**The task:**
Copy down the listing below exactly. Do not include pictures.

□ □ □ □

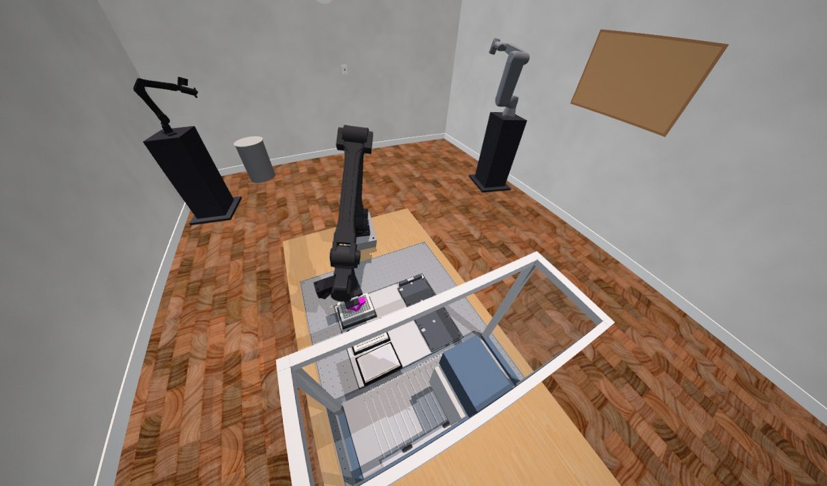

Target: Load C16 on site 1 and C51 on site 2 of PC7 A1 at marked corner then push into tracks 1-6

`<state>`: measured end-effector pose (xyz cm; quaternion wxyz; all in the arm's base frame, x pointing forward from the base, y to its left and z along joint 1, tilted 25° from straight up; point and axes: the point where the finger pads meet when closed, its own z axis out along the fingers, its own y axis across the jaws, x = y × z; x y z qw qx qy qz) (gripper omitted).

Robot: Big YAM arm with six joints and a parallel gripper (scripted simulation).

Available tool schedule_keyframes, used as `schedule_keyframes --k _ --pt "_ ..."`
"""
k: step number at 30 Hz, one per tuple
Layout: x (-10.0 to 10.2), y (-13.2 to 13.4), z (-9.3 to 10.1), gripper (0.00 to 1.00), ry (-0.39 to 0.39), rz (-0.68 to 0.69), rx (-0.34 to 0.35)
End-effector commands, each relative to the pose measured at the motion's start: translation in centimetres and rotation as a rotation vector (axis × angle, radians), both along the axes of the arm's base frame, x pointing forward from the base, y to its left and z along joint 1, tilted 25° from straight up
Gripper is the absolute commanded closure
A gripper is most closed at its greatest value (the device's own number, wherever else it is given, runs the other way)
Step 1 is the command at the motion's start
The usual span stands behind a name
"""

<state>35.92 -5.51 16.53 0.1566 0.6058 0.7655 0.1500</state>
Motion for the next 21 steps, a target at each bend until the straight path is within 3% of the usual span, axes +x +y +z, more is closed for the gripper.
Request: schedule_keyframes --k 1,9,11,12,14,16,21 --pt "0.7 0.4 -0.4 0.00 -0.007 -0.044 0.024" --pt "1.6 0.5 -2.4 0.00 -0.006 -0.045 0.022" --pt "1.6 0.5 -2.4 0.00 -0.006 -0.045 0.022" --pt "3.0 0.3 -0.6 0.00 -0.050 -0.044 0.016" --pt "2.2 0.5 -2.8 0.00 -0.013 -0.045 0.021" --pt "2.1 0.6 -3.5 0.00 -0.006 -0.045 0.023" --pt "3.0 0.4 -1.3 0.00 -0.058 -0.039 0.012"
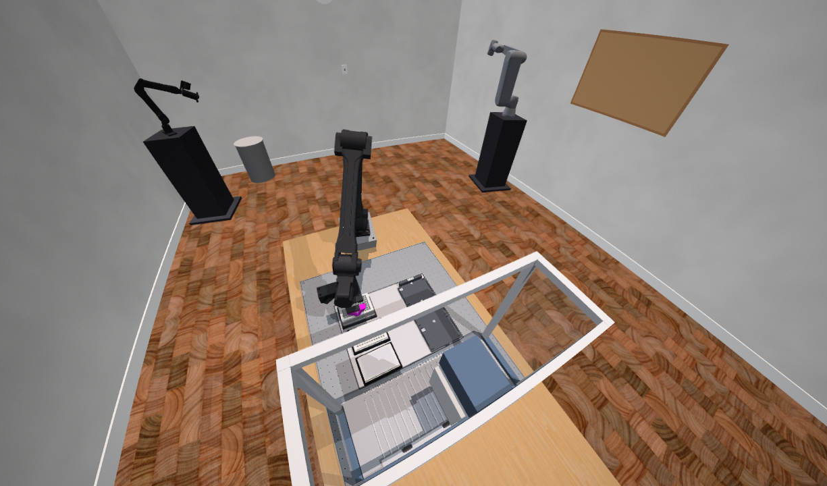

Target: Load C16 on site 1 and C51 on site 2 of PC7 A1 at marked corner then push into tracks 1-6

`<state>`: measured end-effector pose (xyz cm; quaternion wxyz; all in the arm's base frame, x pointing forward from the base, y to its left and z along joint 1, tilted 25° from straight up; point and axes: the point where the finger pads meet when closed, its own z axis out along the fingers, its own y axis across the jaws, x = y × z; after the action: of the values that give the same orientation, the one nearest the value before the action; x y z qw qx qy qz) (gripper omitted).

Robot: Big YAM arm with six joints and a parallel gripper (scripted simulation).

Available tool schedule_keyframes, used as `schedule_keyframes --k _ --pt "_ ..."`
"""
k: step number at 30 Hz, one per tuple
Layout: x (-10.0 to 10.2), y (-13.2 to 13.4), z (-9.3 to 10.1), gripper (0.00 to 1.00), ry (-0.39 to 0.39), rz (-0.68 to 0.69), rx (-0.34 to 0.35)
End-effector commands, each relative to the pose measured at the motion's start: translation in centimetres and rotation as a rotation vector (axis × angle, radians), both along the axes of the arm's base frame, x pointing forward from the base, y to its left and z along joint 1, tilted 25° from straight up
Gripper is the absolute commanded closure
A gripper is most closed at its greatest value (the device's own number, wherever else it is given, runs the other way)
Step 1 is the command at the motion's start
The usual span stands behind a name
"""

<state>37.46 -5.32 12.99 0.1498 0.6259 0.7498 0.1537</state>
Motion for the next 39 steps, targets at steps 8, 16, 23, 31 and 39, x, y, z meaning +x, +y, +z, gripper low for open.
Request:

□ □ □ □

**Written response:**
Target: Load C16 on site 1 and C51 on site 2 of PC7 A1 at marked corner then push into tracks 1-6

`<state>`: measured end-effector pose (xyz cm; quaternion wxyz; all in the arm's base frame, x pointing forward from the base, y to its left and z along joint 1, tilted 25° from straight up; point and axes: the point where the finger pads meet when closed, its own z axis out along the fingers, its own y axis across the jaws, x = y × z; x y z qw qx qy qz) (gripper omitted).

Robot: Big YAM arm with six joints and a parallel gripper (scripted simulation).

Available tool schedule_keyframes, used as `schedule_keyframes --k _ --pt "_ ..."`
"""
k: step number at 30 Hz, one per tuple
Layout: x (-10.0 to 10.2), y (-13.2 to 13.4), z (-9.3 to 10.1), gripper (0.00 to 1.00), ry (-0.39 to 0.39), rz (-0.68 to 0.69), rx (-0.34 to 0.35)
End-effector commands, each relative to the pose measured at the motion's start: translation in centimetres and rotation as a rotation vector (axis × angle, radians), both along the axes of the arm's base frame, x pointing forward from the base, y to its left and z along joint 1, tilted 25° from straight up
Gripper is the absolute commanded closure
A gripper is most closed at its greatest value (the device's own number, wherever else it is given, runs the other way)
Step 1 is the command at the motion's start
The usual span stands behind a name
"""

<state>35.92 -5.51 16.53 0.1566 0.6058 0.7655 0.1500</state>
Motion for the next 21 steps, a target at each bend until the straight path is within 3% of the usual span, axes +x +y +z, more is closed for the gripper.
Request: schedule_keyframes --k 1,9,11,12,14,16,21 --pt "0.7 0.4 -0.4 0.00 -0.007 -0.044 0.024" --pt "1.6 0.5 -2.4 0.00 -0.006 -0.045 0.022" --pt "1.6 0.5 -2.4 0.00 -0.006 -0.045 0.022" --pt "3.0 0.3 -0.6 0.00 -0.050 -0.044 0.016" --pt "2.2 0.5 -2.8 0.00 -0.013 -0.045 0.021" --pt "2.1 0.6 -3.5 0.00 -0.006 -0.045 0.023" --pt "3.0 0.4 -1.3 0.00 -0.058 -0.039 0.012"

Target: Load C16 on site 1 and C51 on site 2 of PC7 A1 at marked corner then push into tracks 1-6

`<state>`: measured end-effector pose (xyz cm; quaternion wxyz; all in the arm's base frame, x pointing forward from the base, y to its left and z along joint 1, tilted 25° from straight up; point and axes: the point where the finger pads meet when closed, its own z axis out along the fingers, its own y axis across the jaws, x = y × z; after the action: of the values that give the same orientation, the one nearest the value before the action; x y z qw qx qy qz) (gripper omitted).

Robot: Big YAM arm with six joints and a parallel gripper (scripted simulation).

Available tool schedule_keyframes, used as `schedule_keyframes --k _ --pt "_ ..."`
"""
k: step number at 30 Hz, one per tuple
Layout: x (-10.0 to 10.2), y (-13.2 to 13.4), z (-9.3 to 10.1), gripper (0.00 to 1.00), ry (-0.39 to 0.39), rz (-0.68 to 0.69), rx (-0.34 to 0.35)
End-effector commands, each relative to the pose measured at the motion's start: translation in centimetres and rotation as a rotation vector (axis × angle, radians), both along the axes of the arm's base frame, x pointing forward from the base, y to its left and z along joint 1, tilted 25° from straight up
Gripper is the absolute commanded closure
A gripper is most closed at its greatest value (the device's own number, wherever else it is given, runs the other way)
Step 1 is the command at the motion's start
The usual span stands behind a name
"""

<state>37.46 -5.32 12.99 0.1498 0.6259 0.7498 0.1537</state>
Motion for the next 39 steps, targets at steps 8, 16, 23, 31 and 39, x, y, z meaning +x, +y, +z, gripper low for open.
Request:

Nothing further is needed for the answer.